Paperback: Nov 2004,
432 pages.
Commander Adam Dalgliesh, P. D. James's formidable and fascinating detective, returns to find himself enmeshed in a terrifying story of passion and mystery -- and in love.
The Dupayne, a small private museum in London devoted to the interwar years 1919 -- 1939, is in turmoil. As its trustees argue over whether it should be closed, one of them is brutally and mysteriously murdered. Yet even as Commander Dalgliesh and his team proceed with their investigation, a second corpse is discovered. Someone in the Dupayne is prepared to kill and kill again. Still more sinister, the murders appear to echo the notorious crimes of the past featured in one of the museum's galleries: the Murder Room.
The case is fraught with danger and complications from the outset, but for Dalgliesh the complications are unexpectedly profound. His new relationship with Emma Lavenham -- introduced in the last Dalgliesh novel, Death in Holy Orders -- is at a critical stage.

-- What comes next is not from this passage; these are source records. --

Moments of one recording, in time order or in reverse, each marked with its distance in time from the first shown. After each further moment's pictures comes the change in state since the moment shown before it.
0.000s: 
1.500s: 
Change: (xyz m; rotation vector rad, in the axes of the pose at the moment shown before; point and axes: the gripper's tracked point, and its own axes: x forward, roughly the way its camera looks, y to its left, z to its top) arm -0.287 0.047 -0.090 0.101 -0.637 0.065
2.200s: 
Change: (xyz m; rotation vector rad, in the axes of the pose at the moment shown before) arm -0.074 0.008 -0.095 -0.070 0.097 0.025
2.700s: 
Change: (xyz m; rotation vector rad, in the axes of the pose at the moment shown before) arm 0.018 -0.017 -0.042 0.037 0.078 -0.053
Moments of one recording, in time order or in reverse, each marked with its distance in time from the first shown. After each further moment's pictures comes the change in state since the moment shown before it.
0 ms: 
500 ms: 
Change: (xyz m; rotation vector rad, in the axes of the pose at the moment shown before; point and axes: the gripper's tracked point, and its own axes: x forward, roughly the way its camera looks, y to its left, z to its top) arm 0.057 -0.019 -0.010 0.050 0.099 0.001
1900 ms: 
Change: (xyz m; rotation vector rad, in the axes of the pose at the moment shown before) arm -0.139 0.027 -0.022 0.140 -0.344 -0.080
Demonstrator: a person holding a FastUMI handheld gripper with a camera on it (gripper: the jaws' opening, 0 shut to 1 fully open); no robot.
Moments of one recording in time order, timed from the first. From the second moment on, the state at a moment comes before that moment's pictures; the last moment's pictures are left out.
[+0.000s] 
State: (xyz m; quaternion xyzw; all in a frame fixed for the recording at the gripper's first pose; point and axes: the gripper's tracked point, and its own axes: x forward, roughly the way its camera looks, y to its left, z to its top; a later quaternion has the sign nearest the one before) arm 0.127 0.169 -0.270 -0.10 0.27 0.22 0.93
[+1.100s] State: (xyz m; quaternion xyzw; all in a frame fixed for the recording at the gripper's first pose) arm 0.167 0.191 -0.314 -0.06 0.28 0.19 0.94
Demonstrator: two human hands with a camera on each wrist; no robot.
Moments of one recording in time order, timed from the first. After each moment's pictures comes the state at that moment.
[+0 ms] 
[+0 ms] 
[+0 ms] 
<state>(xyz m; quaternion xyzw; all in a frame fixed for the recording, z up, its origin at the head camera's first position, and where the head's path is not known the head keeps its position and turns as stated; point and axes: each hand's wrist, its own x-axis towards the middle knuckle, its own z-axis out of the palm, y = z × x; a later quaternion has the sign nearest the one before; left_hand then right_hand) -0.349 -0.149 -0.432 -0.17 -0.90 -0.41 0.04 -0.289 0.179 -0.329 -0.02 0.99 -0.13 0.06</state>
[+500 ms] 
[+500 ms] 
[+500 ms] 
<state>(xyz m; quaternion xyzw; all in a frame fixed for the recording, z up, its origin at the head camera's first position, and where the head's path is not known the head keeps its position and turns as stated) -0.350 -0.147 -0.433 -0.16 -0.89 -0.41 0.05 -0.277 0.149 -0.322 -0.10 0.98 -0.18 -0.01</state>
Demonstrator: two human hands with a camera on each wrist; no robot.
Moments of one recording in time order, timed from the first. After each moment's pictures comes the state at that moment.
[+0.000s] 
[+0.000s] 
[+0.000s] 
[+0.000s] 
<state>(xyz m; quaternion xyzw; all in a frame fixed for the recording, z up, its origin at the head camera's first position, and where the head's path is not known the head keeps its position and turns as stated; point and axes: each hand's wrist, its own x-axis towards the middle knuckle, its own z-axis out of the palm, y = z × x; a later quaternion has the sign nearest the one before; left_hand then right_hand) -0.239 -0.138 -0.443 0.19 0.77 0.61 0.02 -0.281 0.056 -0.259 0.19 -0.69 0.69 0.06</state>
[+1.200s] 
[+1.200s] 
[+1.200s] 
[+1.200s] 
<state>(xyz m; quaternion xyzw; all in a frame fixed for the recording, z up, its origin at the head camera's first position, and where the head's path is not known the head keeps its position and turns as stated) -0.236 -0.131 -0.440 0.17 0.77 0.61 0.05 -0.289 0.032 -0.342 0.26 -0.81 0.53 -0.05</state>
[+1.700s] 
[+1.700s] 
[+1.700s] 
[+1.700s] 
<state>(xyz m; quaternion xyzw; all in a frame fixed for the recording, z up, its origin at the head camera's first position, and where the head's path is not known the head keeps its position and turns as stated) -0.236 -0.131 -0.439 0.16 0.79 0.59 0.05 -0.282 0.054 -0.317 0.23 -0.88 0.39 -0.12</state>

Now, as he moves closer and closer to a solution to the puzzle, he finds himself driven further and further from commitment to the woman he loves.
The Murder Room is a powerful work of mystery and psychological intricacy from a master of the modern novel.
Book Reviews
Publishers Weekly
....the whodunit aspect falls short of James's best work. Hopefully, this is an isolated lapse for an author who excels at characterization and basic human psychology.
Kirkus Reviews
Despite a plot less ineluctable than her best (Death in Holy Orders, 2001, etc.), James creates another teeming world in which murder is only the symptom of a more pervasive mortality.
Booklist - Bill Ott
James, at 83, has mastered the trick of repeating herself in ever-fascinating new ways.
The Globe and Mail - Martin Levin
[A] superbly realized setting. … The plot unfolds at its Jamesian leisure; the rich, almost posh quality of its slow unveiling allows for sharp sketches of character and place…. [James] ought never to be confused with such practitioners of the murder-in-the-vicarage genre as Agatha Christie. She is subtler, more sophisticated, much more adept at creating character, and her social conservatism gives her a much darker view of human nature.
Waterstone's Books Quarterly (UK) The Murder Room is a brilliantly crafted novel, brimming with detail and rich in suspense; a further testament to James's skills in both.
The Independent (UK)
If crime fiction were classical music, P. D. James's books would be filed under Grand Opera. In a sense, James is the last of the great Golden Age crime writers. She has an instinctive grasp of narrative despite the leisurely prose, the shocks are beautifully handled. The plot purrs along like a well-designed and well-maintained engine. James writes with rare authority about the civil service, the police and the justice system. She also does an exceptionally good corpse -- she never cheapens the physical appearance of death, but describes it with both respect and clinical attention to detail.
Telegraph (UK)
[T]he premise is delicious.
The Guardian (UK)
James's eye for architecture and nature is rare in most genres of the novel now, and this skill for physical description -- along with her psychological acuity.
Winnipeg Free Press
James is a delight to read, a writer in love with the language as much as her characters and her detailed plots.… This is an exquisite book, perfect in its details.